2. You are a business that receives a payment from a supplier. That supplier will be able to see how much money your business has, and therefore can guess at how price sensitive you are in future negotiations. They can see every single other payment you’ve ever received to that Bitcoin address, and therefore determine what other suppliers you are dealing with and how much you are paying those suppliers. They may be able to roughly determine how many customers you have and how much you charge your customers. This is commercially sensitive information that damages your negotiating position enough to cause you relative financial loss.

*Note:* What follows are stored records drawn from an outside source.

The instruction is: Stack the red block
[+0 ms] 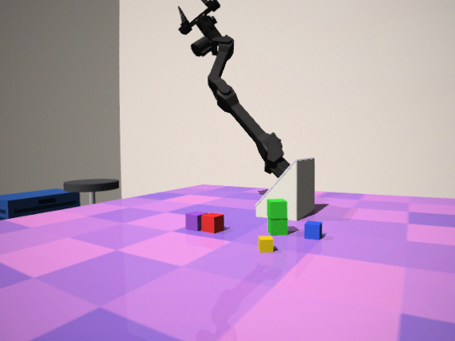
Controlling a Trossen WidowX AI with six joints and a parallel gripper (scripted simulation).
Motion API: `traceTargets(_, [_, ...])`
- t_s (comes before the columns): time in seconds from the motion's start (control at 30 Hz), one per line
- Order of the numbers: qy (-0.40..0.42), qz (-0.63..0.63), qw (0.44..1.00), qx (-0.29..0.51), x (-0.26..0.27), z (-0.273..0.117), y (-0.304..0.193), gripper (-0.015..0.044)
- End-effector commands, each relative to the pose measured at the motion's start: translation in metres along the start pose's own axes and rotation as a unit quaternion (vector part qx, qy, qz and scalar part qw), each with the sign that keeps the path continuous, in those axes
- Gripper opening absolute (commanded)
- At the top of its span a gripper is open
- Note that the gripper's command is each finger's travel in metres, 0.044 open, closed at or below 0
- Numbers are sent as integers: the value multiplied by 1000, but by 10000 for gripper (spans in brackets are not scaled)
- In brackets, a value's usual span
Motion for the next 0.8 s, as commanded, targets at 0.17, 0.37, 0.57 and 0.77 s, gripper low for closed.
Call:
traceTargets(0.17, [32,-63,997,-27,45,3,4,440])
traceTargets(0.37, [87,-149,984,-49,109,6,-8,440])
traceTargets(0.57, [155,-236,958,-55,176,7,-39,440])
traceTargets(0.77, [232,-311,921,-41,238,4,-90,440])
Point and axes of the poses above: the point midway between the two fingers, 35 mm back from their tips, its own z axis out along the fingers, its own x axis across the jaws, y = z × x, the point moved 3 cm from there along -z, back along the fingers, and after that the axes turned 14 degrees about -z, right-handed, at the moved point
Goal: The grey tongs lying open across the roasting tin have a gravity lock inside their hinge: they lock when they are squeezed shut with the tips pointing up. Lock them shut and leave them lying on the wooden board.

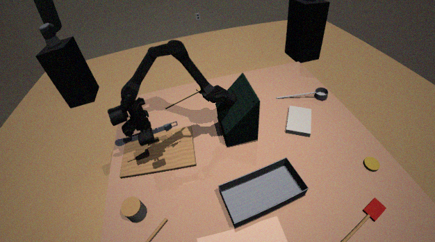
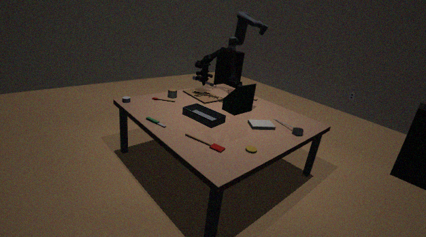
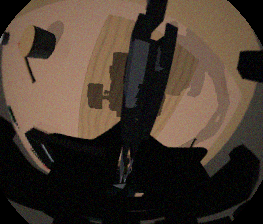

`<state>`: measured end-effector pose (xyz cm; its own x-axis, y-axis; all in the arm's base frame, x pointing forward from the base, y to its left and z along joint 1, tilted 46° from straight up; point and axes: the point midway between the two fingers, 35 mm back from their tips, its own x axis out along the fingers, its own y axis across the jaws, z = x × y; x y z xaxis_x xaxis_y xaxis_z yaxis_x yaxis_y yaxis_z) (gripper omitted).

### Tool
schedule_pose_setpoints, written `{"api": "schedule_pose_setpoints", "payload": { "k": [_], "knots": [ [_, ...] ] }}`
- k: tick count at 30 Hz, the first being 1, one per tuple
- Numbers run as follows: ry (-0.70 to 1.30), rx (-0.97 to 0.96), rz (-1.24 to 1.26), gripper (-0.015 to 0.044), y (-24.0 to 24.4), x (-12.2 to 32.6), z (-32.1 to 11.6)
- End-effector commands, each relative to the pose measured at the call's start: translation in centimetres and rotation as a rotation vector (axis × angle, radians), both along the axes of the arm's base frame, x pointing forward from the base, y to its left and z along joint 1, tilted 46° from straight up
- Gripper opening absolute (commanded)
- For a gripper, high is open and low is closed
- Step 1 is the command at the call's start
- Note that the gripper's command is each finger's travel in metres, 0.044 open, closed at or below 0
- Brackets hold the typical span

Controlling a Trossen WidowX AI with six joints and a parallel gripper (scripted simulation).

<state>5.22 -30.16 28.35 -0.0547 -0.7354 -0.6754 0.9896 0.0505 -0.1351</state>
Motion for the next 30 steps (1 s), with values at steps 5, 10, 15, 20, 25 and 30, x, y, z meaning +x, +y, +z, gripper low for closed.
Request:
{"api": "schedule_pose_setpoints", "payload": {
  "k": [5, 10, 15, 20, 25, 30],
  "knots": [
    [0.002, 0.004, 0.006, -0.0150, -0.9, 0.0, -1.0],
    [0.002, 0.004, 0.006, -0.0150, -1.5, -0.1, -1.6],
    [0.003, 0.004, 0.007, -0.0150, -2.0, -0.2, -2.2],
    [0.003, 0.003, 0.007, -0.0150, -2.6, -0.3, -2.8],
    [0.004, 0.003, 0.007, -0.0150, -3.1, -0.4, -3.4],
    [0.004, 0.003, 0.007, -0.0150, -3.6, -0.5, -4.0]
  ]
}}
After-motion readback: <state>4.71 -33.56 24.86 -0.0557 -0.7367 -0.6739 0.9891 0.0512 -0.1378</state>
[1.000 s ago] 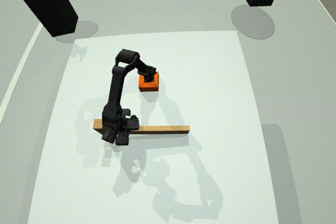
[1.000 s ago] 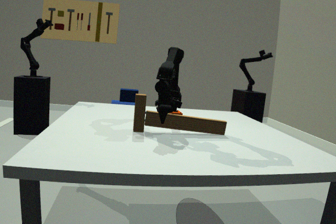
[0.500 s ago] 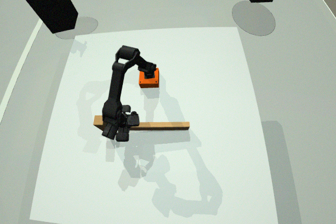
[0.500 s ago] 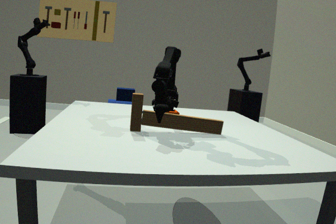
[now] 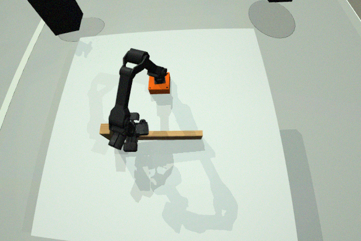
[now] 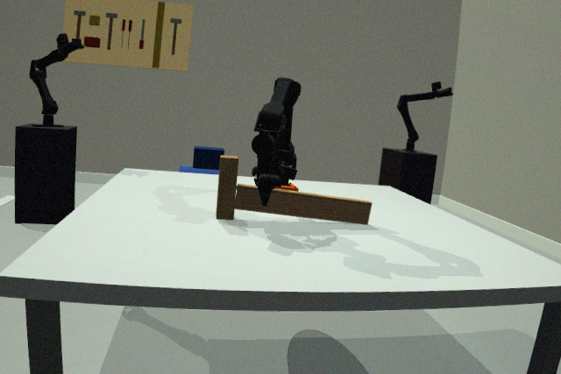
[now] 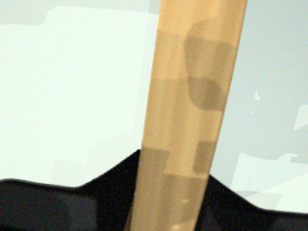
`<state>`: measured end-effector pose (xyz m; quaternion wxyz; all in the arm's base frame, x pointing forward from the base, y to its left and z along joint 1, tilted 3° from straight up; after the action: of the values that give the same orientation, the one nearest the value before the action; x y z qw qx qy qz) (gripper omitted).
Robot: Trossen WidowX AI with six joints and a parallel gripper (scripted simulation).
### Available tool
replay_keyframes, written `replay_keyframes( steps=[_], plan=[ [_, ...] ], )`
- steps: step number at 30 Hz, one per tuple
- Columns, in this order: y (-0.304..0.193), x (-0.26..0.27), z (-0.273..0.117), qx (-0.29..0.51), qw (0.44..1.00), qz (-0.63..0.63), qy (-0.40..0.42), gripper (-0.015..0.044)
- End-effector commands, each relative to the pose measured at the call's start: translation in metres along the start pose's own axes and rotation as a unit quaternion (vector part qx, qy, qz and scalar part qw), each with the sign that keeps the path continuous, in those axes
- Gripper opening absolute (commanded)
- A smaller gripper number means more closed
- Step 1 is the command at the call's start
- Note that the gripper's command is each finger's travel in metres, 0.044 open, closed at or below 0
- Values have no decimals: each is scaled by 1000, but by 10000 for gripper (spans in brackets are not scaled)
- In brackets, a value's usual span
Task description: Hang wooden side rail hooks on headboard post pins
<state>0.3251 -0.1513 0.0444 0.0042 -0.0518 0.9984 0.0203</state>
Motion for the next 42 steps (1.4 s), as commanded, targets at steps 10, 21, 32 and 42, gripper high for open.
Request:
replay_keyframes(
  steps=[10, 21, 32, 42],
  plan=[
    [-3, 1, -2, 4, 1000, 0, -1, 0],
    [-3, 1, 0, 4, 1000, 0, -1, 0],
    [-3, 1, 2, 4, 1000, 0, -1, 0],
    [-3, 1, 4, 4, 1000, 0, -1, 0]
  ],
)
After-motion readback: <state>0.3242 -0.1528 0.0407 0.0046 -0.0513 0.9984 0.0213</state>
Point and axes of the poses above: the point midway between the two fingers, 35 mm back from their tips, its own z axis out along the fingers, its own x axis across the jaws, y = z × x, the point moved 2 cm from there along -z, back along the fingers, and after that the axes turned 12 degrees about -z, right-handed, at the moved point
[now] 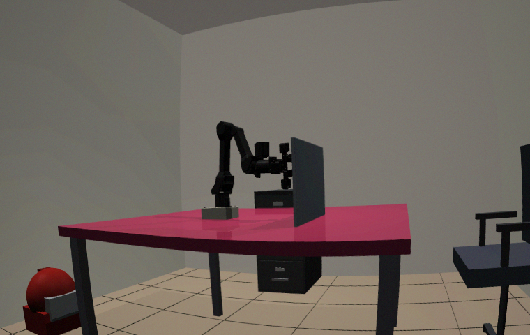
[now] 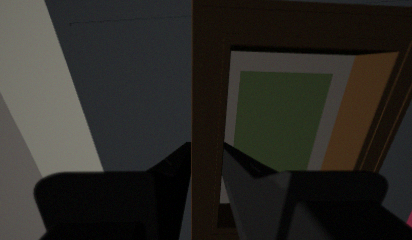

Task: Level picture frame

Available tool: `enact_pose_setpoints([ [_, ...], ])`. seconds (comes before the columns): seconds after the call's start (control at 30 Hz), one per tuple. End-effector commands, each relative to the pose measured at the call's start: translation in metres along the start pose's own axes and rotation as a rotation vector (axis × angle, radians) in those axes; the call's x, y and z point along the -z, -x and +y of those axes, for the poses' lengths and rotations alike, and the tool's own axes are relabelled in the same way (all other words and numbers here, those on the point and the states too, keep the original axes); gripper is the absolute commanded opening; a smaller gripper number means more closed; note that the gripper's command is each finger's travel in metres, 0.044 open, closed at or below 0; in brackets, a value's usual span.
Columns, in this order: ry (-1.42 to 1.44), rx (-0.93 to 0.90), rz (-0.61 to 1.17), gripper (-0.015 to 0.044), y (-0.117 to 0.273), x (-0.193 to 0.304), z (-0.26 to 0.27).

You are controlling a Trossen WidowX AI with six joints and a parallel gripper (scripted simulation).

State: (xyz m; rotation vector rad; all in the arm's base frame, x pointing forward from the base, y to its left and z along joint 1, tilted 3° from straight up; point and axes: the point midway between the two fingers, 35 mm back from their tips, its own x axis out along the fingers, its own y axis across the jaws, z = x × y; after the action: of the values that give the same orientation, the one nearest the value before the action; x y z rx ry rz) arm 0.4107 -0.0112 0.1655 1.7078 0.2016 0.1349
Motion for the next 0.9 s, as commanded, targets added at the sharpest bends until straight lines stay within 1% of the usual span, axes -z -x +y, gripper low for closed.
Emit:
enact_pose_setpoints([
  [0.0,0.035,-0.003,-0.002,0.0,0.0,0.0001,0.0001],
  [0.63,0.131,-0.003,-0.003,0.0,-0.0001,0.0016,-0.0023],
  [0.87,0.113,0.001,-0.002,0.0184,0.0,0.0013,-0.0027],
])
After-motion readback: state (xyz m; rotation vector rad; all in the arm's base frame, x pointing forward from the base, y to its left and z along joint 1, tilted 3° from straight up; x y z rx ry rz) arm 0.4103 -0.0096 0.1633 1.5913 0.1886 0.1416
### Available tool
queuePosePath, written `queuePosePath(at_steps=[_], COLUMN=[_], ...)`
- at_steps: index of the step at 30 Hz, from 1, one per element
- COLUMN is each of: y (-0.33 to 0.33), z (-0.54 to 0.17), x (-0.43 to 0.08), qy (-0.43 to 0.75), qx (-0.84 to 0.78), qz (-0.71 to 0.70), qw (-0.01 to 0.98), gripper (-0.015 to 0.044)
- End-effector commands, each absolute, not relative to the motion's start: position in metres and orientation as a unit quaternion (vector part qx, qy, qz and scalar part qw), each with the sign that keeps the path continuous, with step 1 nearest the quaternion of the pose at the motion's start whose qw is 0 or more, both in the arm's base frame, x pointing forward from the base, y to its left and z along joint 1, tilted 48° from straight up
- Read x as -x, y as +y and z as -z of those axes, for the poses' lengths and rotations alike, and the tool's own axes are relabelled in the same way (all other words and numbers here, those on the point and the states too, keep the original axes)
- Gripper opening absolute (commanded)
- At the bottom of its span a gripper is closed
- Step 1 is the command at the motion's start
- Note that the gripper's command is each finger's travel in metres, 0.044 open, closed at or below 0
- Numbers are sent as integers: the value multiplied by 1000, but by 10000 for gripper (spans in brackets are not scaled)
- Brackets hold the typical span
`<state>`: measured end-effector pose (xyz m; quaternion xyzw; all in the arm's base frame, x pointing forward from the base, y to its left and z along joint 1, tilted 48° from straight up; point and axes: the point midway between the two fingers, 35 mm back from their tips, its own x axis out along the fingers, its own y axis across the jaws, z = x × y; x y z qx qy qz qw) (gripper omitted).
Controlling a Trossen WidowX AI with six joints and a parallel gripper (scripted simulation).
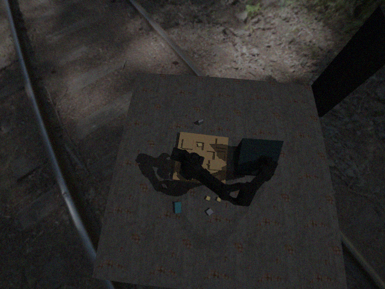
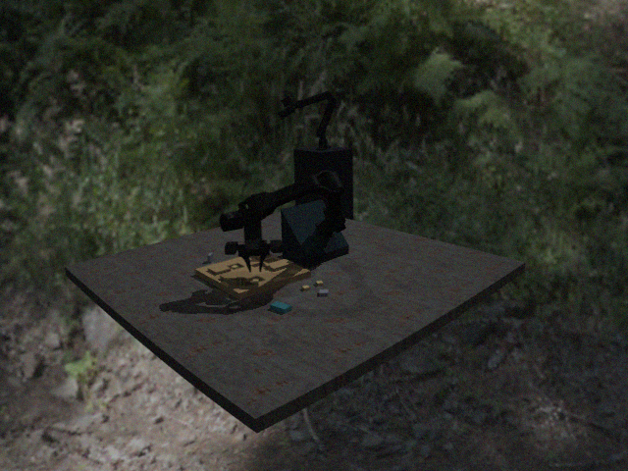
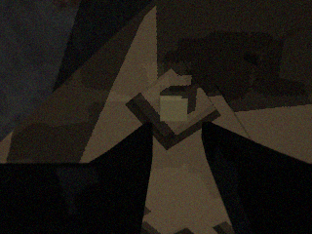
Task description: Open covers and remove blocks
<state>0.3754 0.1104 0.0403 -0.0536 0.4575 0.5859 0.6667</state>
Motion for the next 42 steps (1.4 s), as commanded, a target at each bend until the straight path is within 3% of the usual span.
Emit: queuePosePath(at_steps=[1, 42], y=[113, 127], z=[-38, -26], x=[-375, -374], qy=[457, 457], qx=[51, 51], qz=[-585, -585], qw=[668, 668], gripper=[144, 144])
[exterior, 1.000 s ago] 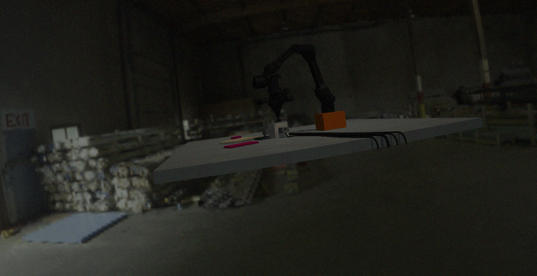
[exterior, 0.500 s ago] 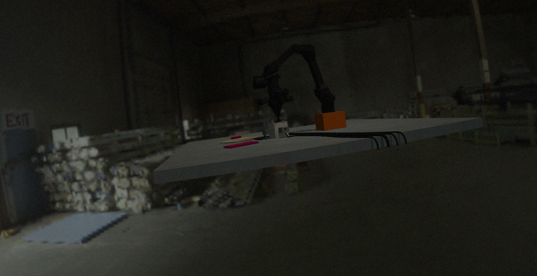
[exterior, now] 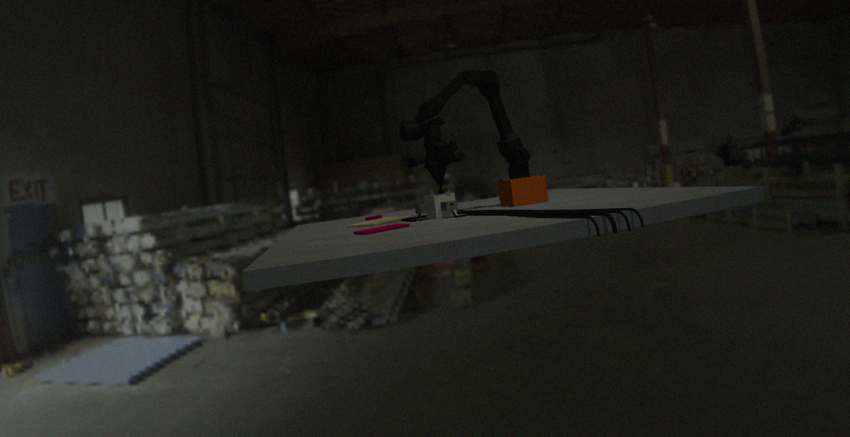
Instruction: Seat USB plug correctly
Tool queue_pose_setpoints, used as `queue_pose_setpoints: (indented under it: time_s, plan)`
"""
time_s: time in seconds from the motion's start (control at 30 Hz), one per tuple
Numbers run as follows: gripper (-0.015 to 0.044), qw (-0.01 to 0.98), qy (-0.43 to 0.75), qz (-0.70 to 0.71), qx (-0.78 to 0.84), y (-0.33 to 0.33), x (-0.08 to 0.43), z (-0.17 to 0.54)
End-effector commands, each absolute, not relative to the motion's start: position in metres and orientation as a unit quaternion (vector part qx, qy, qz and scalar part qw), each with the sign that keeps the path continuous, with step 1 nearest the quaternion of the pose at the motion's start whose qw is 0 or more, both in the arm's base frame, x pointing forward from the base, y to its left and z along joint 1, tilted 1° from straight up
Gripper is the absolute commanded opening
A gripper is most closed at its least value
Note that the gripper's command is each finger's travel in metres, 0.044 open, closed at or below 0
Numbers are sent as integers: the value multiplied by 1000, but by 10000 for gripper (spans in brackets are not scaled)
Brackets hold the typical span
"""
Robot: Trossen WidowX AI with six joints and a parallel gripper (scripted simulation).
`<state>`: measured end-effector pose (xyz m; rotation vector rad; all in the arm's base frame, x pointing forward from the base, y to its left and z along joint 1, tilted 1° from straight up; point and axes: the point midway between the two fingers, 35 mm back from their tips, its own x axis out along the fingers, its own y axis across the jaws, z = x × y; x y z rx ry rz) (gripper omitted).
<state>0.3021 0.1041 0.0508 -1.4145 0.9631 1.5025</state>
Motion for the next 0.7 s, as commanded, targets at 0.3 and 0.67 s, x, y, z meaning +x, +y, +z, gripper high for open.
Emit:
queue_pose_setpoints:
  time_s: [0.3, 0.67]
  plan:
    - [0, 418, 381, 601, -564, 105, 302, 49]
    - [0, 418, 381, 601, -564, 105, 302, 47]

3. You are a private citizen paying for online goods and services. You are aware that it is common practice for companies to attempt to use ‘price discrimination’ algorithms to attempt to determine the highest prices they can offer future services to you at, and you would prefer they do not have the information advantage of knowing how much you spend and where you spend it.
4. You sell cupcakes and receive Bitcoin as payment. It turns out that someone who owned that Bitcoin before you was involved in criminal activity. Now you are worried that you have become a suspect in a criminal case, because the movement of funds to you is a matter of public record. You are also worried that certain Bitcoins that you thought you owned will be considered ‘tainted’ and that others will refuse to accept them as payment.
Monero solves these privacy issues by automatically applying privacy techniques to every single transaction made. You can have confidence that it is not possible to own ‘tainted’ Monero. This is a concept in economics known as ‘fungibility’ and is historically considered an important characteristic for any currency to have.
The Bitcoin community has attempted to solve these problems by introducing ‘mixing’ features. Their solutions have been described as ‘a band aid over a stab wound’. A more detailed explanation can be found here - http://weuse.cash/2016/06/09/btc-xmr-zcash/
Because everyone that uses Monero automatically has privacy features applied to their transactions, Monero has a huge advantage over other cryptocurrencies whose privacy features are only optional. You never have to request and then verify whether other people have enabled a privacy mechanism when sending you funds, because privacy is always automatically applied to all transactions. Furthermore, the always-on nature of Monero’s privacy features means that even if the majority of Monero users are not privacy sensitive, they will still automatically participate with the strengthening of the privacy mechanisms for other users that are privacy conscious.